▶ [Try it]: Images are to be left out; everything else in the listing should be repeated exactly.
_ _ _
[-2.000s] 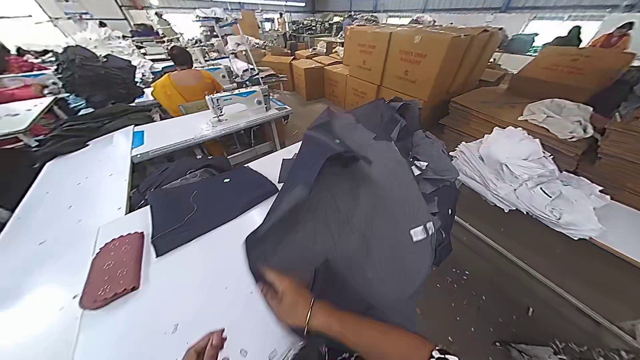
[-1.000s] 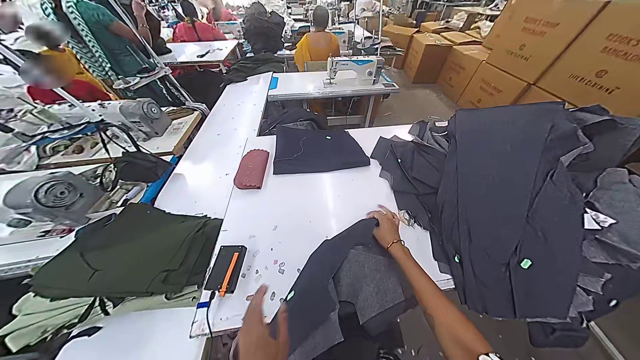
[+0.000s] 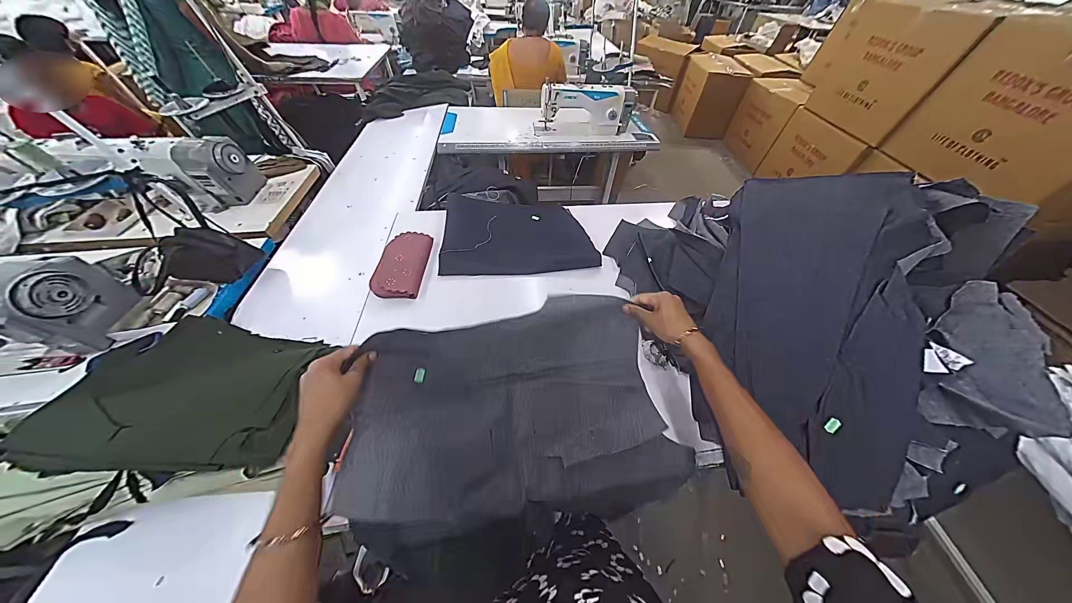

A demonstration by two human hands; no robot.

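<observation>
Both my hands stretch a dark grey fabric piece (image 3: 502, 410) over the near edge of the white table. My left hand (image 3: 331, 385) pinches its upper left corner, and my right hand (image 3: 662, 318) pinches its upper right corner. A small green sticker (image 3: 420, 375) sits near the left corner. Beyond the cloth lie a folded navy fabric (image 3: 519, 239) with a loose thread on it and a dusty-red scalloped pouch (image 3: 402, 265). At the right, a heap of dark fabric pieces (image 3: 804, 310) bears another green sticker (image 3: 832, 425).
Dark green fabric pieces (image 3: 167, 402) are stacked at the left, below sewing machines (image 3: 67, 297). Ahead stands a white sewing machine (image 3: 586, 109) on its table, with a person in yellow (image 3: 528, 63) beyond. Cardboard boxes (image 3: 904, 75) are piled at the back right.
The grey piece, bunched near the table edge a second ago, is now spread between both hands. My left hand, then apart from the cloth, now holds its corner.
</observation>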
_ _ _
▶ [Solution for this task]:
[-2.000s] 
[-1.000s] 
[+0.000s] 

A demonstration by two human hands; no robot.

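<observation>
Both my hands stretch a dark grey fabric piece (image 3: 502, 410) over the near edge of the white table. My left hand (image 3: 331, 385) pinches its upper left corner, and my right hand (image 3: 662, 318) pinches its upper right corner. A small green sticker (image 3: 420, 375) sits near the left corner. Beyond the cloth lie a folded navy fabric (image 3: 519, 239) with a loose thread on it and a dusty-red scalloped pouch (image 3: 402, 265). At the right, a heap of dark fabric pieces (image 3: 804, 310) bears another green sticker (image 3: 832, 425).
Dark green fabric pieces (image 3: 167, 402) are stacked at the left, below sewing machines (image 3: 67, 297). Ahead stands a white sewing machine (image 3: 586, 109) on its table, with a person in yellow (image 3: 528, 63) beyond. Cardboard boxes (image 3: 904, 75) are piled at the back right.
The grey piece, bunched near the table edge a second ago, is now spread between both hands. My left hand, then apart from the cloth, now holds its corner.
</observation>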

No more work remains for this exercise.